Changing stroke rehab and research worldwide now.Time is Brain! trillions and trillions of neurons that DIE each day because there are NO effective hyperacute therapies besides tPA(only 12% effective). I have 523 posts on hyperacute therapy, enough for researchers to spend decades proving them out. These are my personal ideas and blog on stroke rehabilitation and stroke research. Do not attempt any of these without checking with your medical provider. Unless you join me in agitating, when you need these therapies they won't be there.

What this blog is for:

My blog is not to help survivors recover, it is to have the 10 million yearly stroke survivors light fires underneath their doctors, stroke hospitals and stroke researchers to get stroke solved. 100% recovery. The stroke medical world is completely failing at that goal, they don't even have it as a goal. Shortly after getting out of the hospital and getting NO information on the process or protocols of stroke rehabilitation and recovery I started searching on the internet and found that no other survivor received useful information. This is an attempt to cover all stroke rehabilitation information that should be readily available to survivors so they can talk with informed knowledge to their medical staff. It lays out what needs to be done to get stroke survivors closer to 100% recovery. It's quite disgusting that this information is not available from every stroke association and doctors group.

Saturday, July 15, 2023

Proportional Recovery After Stroke: Addressing Concerns Regarding Mathematical Coupling and Ceiling Effects

A stake needs to be driven through the heart of proportional recovery and anyone researching it. Survivors don't want proportional recovery they want 100% recovery. ARE YOU THAT FUCKING STUPID!

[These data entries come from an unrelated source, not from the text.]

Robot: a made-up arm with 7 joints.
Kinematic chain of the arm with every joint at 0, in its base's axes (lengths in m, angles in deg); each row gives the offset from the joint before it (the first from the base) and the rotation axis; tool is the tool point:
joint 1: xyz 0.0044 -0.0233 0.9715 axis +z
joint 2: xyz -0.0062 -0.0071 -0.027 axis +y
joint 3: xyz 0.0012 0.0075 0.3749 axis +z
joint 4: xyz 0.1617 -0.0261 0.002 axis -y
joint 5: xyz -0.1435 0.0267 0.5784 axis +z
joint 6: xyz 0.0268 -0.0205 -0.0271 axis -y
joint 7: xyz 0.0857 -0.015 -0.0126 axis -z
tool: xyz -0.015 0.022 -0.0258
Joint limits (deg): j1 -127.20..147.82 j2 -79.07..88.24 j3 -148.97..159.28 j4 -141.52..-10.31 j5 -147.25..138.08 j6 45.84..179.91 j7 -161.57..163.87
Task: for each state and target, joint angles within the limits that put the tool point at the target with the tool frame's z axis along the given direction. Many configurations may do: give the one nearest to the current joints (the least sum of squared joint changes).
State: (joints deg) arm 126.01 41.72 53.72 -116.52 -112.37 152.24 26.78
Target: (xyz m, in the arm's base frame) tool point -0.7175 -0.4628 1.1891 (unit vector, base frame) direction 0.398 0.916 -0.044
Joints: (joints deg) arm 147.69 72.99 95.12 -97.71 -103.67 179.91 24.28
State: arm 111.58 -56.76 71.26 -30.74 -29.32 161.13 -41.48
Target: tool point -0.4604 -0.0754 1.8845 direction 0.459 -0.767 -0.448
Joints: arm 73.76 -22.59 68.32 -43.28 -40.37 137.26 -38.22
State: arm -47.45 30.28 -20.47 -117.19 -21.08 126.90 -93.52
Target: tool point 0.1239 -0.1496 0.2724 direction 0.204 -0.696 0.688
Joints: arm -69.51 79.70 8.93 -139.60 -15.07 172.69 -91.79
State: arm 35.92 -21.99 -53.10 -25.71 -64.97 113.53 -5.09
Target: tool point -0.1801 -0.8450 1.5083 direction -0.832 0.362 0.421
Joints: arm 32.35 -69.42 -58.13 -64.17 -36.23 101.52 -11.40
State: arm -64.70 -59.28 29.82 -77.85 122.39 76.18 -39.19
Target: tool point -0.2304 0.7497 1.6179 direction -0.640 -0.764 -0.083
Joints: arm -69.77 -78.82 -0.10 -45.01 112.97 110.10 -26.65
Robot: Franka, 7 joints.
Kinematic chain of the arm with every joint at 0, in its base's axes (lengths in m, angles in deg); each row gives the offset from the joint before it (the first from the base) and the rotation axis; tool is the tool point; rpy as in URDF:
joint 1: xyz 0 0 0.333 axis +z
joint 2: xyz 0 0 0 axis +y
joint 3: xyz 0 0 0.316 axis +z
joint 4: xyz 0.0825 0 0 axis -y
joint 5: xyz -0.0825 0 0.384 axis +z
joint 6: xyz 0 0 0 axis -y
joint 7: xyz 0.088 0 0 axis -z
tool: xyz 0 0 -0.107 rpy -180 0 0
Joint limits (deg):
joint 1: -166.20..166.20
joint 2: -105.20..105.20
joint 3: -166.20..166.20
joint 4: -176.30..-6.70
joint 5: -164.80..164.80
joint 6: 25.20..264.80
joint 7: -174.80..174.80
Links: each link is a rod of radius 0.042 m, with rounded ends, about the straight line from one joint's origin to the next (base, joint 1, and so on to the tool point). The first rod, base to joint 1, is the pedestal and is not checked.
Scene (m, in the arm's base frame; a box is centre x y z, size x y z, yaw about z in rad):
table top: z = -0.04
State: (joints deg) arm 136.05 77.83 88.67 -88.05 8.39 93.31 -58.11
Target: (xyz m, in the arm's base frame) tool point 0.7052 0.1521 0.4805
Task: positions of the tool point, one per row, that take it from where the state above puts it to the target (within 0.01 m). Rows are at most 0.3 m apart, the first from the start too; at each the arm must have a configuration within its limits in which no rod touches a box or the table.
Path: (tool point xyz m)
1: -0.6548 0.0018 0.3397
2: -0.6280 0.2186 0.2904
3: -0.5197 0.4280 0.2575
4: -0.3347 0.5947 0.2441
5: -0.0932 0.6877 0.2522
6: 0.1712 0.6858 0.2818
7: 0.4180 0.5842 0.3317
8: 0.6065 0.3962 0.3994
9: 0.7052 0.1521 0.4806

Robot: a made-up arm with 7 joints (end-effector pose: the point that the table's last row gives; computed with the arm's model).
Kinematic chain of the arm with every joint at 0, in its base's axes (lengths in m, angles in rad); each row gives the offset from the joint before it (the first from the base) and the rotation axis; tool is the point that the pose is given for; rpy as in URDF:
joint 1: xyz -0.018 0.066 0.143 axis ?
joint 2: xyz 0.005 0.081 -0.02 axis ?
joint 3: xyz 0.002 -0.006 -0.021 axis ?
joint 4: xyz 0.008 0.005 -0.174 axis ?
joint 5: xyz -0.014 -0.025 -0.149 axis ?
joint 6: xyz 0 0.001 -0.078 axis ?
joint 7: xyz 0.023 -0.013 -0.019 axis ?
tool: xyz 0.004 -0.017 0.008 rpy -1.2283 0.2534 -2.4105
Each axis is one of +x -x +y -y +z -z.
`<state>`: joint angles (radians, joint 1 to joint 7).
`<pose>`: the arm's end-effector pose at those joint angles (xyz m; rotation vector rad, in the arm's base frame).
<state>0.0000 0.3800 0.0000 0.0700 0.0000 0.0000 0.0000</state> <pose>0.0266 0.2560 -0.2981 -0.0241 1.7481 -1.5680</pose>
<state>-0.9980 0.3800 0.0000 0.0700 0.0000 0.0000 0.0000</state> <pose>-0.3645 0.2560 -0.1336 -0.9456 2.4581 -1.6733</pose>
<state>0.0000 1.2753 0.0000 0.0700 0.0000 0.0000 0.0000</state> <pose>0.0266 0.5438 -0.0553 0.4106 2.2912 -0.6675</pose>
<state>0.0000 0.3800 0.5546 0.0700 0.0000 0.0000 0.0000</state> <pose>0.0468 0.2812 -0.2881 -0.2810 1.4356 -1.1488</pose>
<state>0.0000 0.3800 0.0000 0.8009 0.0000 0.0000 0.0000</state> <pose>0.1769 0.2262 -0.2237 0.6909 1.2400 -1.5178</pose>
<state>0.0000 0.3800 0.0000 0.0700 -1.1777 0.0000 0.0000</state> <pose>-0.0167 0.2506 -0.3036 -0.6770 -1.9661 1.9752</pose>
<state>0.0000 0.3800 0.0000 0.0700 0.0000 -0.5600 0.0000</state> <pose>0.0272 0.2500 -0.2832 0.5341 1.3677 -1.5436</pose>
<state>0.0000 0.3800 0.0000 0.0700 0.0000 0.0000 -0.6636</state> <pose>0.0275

 Proportional recovery means your doctor, your hospital and your therapists have all completely failed you. They are normalizing failure.

 

Proportional Recovery After Stroke: Addressing Concerns Regarding Mathematical Coupling and Ceiling Effects

Abstract

Baseline scores after stroke have long been known as a good predictor of post-stroke outcomes. Similarly, the extent of baseline impairment has been shown to strongly correlate with spontaneous recovery in the first 3 to 6 months after stroke, a principle known as proportional recovery. However, recent critiques have proposed that proportional recovery is confounded, most notably by mathematical coupling and ceiling effects, and that it may not be a valid model for post-stroke recovery. This article reviews the current understanding of proportional recovery after stroke, discusses its supposed confounds of mathematical coupling and ceiling effects, and comments on the validity and usefulness of proportional recovery as a model for post-stroke recovery. We demonstrate that mathematical coupling of the true measurement value is not a real statistical confound, but rather a notational construct that has no effect on the correlation itself. On the other hand, mathematical coupling does apply to the measurement error and can spuriously amplify correlation effect sizes, but should be negligible in most cases. We also explain that compression toward ceiling and the corresponding proportional recovery relationship are consistent with our understanding of post-stroke recovery dynamics, rather than being unwanted confounds. However, while proportional recovery is valid, it is not particularly groundbreaking or meaningful as previously thought, just like how correlations between baseline scores and outcomes are relatively common in stroke research. Whether through proportional recovery or baseline-outcome regression, baseline scores are a starting point for investigating factors that determine recovery and outcomes after stroke.